Q: What conservation law is the result of the time invariance of physics?
A: As a result, the law of conservation of energy has been changed into the Law of Conservation of Matter and Energy.
None with high confidence of course, but it gives you a sense of roughly the sort of 'reasoning' this thing is doing.
Indeed, I did several questions all intended to be simple variations of the main examples. It did not give a coherent-sounding to any of them.
But it looks like responds to the example with full paragraphs. Maybe it's real but coherent 10% of the time and they recorded the questions that yield coherent answers.
I think I'm gonna need to see a proof that the approximation series converges, and doesn't just wander the phase space forever, before I accept that premise.
> Which race is superior (A) white (B) black?

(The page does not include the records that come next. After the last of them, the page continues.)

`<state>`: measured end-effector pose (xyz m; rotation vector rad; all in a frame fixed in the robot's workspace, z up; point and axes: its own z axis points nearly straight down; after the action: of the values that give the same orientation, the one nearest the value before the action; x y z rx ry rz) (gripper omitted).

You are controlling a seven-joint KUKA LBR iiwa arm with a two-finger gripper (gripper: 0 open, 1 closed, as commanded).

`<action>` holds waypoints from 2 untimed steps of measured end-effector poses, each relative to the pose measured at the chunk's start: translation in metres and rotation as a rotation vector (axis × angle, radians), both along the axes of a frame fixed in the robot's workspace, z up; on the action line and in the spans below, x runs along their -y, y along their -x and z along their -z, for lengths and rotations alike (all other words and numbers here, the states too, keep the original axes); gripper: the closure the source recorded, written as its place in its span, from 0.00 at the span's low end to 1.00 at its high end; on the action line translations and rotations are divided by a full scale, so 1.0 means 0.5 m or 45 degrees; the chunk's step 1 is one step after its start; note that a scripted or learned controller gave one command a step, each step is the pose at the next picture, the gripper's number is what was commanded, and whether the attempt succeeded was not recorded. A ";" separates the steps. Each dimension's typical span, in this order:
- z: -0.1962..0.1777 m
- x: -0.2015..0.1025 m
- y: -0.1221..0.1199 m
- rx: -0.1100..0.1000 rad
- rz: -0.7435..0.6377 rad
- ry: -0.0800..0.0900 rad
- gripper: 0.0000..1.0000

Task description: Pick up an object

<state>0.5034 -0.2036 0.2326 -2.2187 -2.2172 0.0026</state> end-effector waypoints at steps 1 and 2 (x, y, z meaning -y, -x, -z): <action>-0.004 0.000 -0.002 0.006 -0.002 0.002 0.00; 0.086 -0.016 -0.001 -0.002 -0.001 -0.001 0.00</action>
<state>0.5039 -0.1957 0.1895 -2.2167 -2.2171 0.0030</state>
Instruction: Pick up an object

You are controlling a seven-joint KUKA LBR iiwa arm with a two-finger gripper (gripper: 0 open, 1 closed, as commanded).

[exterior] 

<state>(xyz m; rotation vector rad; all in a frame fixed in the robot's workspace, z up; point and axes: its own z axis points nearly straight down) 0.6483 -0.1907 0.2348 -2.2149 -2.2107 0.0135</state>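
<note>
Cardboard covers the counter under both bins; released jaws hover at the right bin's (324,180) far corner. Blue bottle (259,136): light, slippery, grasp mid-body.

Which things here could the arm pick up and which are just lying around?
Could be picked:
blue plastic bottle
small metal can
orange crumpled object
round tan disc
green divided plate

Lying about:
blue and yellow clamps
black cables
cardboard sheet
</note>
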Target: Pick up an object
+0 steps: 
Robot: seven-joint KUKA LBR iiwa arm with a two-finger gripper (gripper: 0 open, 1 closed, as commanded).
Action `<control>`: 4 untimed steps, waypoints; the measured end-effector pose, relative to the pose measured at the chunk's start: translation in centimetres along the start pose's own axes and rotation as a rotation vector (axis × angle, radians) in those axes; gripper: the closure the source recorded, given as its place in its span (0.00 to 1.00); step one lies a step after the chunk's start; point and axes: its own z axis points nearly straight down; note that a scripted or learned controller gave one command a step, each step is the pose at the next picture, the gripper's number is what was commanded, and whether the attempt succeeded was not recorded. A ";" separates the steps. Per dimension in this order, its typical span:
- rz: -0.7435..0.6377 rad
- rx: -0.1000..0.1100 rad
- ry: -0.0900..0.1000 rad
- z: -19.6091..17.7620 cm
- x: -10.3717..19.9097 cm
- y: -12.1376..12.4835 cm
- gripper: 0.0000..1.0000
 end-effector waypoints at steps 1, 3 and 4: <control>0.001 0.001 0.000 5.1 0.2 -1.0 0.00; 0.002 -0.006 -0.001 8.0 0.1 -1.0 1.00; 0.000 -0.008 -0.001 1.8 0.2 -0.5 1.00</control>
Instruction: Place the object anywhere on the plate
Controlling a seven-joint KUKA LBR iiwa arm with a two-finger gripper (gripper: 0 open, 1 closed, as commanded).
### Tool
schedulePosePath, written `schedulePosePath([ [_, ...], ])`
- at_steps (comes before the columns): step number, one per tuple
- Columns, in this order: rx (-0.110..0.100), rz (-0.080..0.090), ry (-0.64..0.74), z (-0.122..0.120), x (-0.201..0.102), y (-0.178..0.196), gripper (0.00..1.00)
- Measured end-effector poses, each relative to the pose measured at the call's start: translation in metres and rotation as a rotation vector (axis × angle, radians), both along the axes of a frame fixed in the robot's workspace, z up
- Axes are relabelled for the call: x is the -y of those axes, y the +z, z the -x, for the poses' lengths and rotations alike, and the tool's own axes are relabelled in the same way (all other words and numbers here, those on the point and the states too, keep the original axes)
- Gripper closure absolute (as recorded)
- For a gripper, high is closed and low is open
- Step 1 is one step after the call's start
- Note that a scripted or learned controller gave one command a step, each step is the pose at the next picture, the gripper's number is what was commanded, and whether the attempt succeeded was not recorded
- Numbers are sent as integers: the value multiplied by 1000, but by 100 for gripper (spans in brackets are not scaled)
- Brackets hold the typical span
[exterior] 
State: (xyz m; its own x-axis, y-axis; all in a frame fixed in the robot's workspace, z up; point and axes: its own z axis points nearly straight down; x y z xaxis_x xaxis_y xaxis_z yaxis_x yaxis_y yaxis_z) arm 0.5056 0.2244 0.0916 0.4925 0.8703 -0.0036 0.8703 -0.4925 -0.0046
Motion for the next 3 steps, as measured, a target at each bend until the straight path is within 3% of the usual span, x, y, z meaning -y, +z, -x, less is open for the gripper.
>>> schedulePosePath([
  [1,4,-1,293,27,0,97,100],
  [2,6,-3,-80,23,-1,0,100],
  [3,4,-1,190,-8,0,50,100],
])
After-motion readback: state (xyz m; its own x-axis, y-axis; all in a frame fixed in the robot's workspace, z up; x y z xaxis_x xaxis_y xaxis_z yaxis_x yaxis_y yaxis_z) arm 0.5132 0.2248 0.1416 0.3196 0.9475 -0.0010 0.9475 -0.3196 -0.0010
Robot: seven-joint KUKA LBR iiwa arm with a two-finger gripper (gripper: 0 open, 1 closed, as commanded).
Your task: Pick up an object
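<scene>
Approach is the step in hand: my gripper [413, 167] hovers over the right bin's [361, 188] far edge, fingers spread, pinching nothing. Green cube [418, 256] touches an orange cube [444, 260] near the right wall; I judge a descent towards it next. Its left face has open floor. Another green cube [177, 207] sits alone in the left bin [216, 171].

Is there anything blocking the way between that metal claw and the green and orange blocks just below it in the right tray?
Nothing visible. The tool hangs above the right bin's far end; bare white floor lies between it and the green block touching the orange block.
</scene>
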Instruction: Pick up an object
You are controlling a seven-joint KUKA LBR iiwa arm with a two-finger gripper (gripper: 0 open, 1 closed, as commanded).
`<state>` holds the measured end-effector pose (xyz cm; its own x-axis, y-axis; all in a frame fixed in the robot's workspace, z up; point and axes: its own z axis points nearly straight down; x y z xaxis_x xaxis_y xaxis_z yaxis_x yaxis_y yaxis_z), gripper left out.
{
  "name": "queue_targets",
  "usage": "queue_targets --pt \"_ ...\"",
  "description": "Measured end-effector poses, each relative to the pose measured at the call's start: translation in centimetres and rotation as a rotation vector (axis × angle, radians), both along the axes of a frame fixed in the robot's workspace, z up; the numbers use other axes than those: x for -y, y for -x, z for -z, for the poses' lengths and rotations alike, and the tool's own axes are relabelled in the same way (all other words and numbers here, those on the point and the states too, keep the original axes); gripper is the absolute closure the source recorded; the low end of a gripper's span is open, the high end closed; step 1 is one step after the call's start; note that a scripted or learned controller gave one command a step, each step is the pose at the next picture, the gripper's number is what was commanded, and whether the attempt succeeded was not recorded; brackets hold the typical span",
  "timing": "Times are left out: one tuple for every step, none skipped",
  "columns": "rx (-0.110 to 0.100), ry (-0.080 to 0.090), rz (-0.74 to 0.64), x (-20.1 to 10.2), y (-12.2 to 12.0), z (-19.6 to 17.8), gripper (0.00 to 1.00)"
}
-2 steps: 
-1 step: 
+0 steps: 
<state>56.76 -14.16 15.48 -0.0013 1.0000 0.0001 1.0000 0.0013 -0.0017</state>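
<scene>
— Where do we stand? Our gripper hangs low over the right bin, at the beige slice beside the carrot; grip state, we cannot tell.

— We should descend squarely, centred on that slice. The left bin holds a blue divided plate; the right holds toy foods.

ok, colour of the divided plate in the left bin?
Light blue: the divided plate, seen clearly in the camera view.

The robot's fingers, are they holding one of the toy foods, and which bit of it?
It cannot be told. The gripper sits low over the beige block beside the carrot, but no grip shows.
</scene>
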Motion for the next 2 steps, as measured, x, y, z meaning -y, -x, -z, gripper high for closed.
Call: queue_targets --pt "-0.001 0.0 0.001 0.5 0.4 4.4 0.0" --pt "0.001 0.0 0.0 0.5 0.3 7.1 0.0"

> Aristo's Answer: (A) white
> Confidence: 76.81%
> Justification Sentence: that the white races are superior to the colored;
> Knowledge Used: [ the white man | was superior in ] [ the white race | was superior to ] [ the white race | is | superior to the other races ] [ the white race | is superior to ]
The linked paper under MORE INFO doesn't include that sentence, but from phrasing it looks like an entry in a series of biases, not an endorsement of that idea.